The coming flood of mobile applications
Whether you look at the 100,000 downloads of the iPhone development kit in the first four days of its release or John Doerr and Kleiner Perkins launching a $100 million “iFund” dedicated to products and services for the iPhone, it’s pretty clear there will be a lot of effort and enthusiasm being poured into creating great apps to engage consumers.
There is every opportunity for brands to seize the same opportunity.
Location-based services are set to explode
Where am I? What are the highest rated restaurants around here based? Where can I watch a movie afterwards? What’s playing at the cinema and how have the films been reviewed by my favourite reviewers? Cool, and I want to buy my ticket now as well.

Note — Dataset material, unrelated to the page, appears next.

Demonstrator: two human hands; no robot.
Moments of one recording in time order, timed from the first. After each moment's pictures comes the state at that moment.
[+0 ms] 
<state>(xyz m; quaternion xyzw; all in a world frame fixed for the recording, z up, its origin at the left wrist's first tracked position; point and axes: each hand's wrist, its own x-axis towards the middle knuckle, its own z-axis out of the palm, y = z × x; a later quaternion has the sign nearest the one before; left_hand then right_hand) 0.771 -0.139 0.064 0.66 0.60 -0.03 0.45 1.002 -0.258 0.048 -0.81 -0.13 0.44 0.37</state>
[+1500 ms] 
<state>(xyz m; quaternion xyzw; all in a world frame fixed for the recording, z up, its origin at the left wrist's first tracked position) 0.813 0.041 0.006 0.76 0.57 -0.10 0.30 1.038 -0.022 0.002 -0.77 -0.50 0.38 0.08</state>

Your phone knows where you are. Local reviewing services like Yelp increasingly know what you like, and also what’s good. Combine all those things together, and you have personally relevant, location-based services delivered to your mobile, making it the most indispensable of personal assistants.

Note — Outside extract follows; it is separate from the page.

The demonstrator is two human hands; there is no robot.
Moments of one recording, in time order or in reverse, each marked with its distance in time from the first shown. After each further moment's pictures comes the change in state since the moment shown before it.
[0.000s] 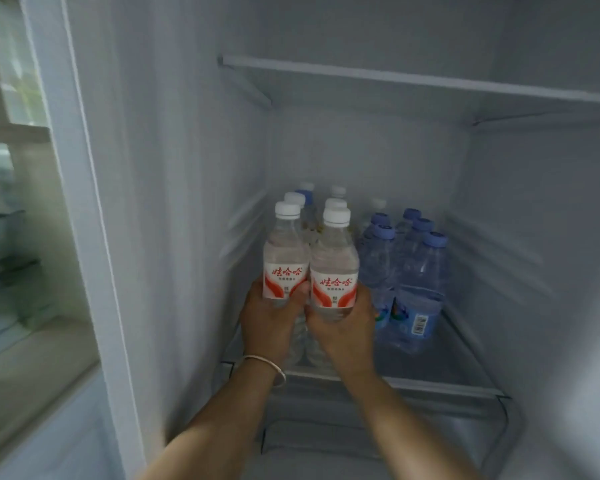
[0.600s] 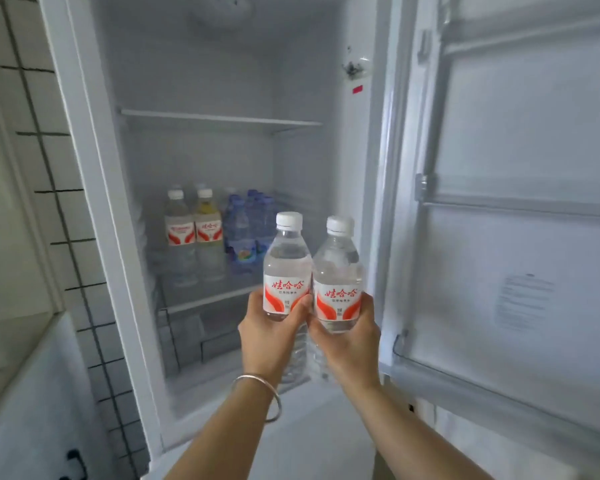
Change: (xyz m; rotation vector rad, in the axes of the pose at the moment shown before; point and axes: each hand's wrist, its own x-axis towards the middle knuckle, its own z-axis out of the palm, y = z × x) left_hand -0.241 0.084 -0.099 -0.147 -0.622 0.050; right_hand -0.264 -0.151 -0.141 -0.144 0.454 0.086
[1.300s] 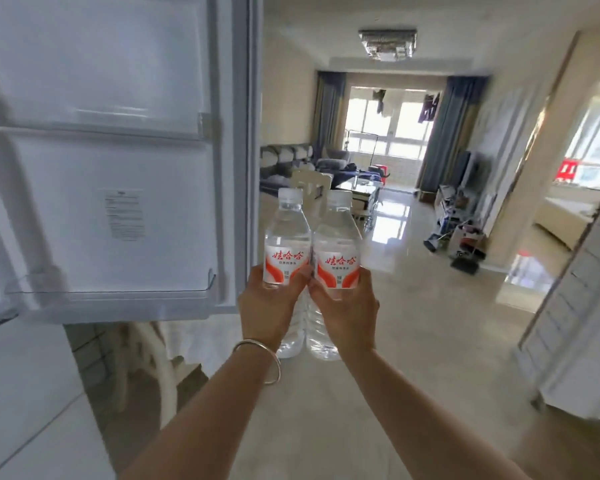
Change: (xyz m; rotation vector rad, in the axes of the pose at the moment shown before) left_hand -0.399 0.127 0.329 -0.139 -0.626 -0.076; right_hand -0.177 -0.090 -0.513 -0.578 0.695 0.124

Teens are more receptive to mobile marketing.
As much as it’s easy to make fun of the NBA’s spammy mobile marketing practices, the digital generation uses their phone in a very different way than their parents, and are much more receptive to brand interaction on their phone than you might think.
That recent LA Times article was filled with interesting stats and anecdotes about teens’ receptivity to marketing messages on mobile phones. Besides high-click through and low unsubscribe rates, teens are twice as likely than adults to trust and be receptive to advertising messages via their mobile. This from the generation that is supposed to be the most cynical of advertising than any before it.

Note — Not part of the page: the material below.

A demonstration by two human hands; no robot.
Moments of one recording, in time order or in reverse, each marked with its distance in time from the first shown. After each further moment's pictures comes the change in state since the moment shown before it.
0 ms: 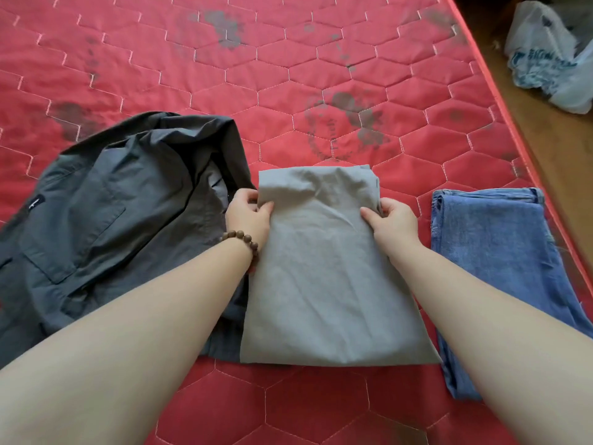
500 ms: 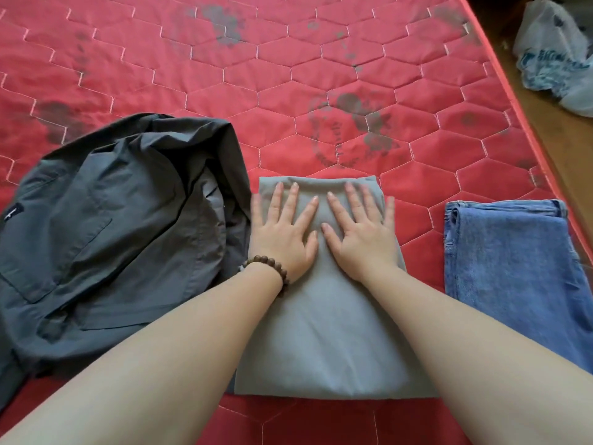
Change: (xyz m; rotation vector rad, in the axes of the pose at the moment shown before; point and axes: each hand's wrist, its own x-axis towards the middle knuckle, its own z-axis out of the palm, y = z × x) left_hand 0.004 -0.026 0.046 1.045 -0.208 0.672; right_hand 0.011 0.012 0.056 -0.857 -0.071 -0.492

But beyond advertising, which could simply be in the novelty stage and may well end up being a victim of the same banner blindness that exists on the web, the LA Times points out that teens are actively opting-in to receive fashion tips from brands like Seventeen and purchasing and distributing multimedia prom invites from Cosmo Girl. They are turning to the same familiar offline brands to provide both regular, snack-size info and custom entertainment designed to be forwarded to friends.
It’s early adopter behaviour, but it’s a clear example of the role brands can play.
The Year of the Mobile Web?
So is it finally time to push headlong into mobile marketing, whether via traditional advertising or creating content or applications?
As many marketers have learned from ill-considered and woeful attempts at marketing in Second Life or Facebook, just because something is hyped and shiny does not mean it’s the right platform for your brand, and doesn’t mean you don’t need a clear strategy based around who you want to engage with and for what purpose.
That said, the mobile web is no fad, and is certainly no Second Life. We’re talking about a device that is more common than people in many countries, and is carried around at all times. If the phone is to become one of the key information and entertainment hubs of the next generation, the opportunity for brands to be the ones providing content and services to a mass audience on an opt-in basis is a huge one.
It’s never advisable to rush blindly in, especially in an industry plagued by standardization issues and geographically wildly varying levels of user sophistication. However, it’s definitely time to start looking hard at your brand’s mobile strategy, and to start planning for a day in the near future when mobile is no longer an “experimental” budget line item and instead a key component of your consumers’ overall brand experience.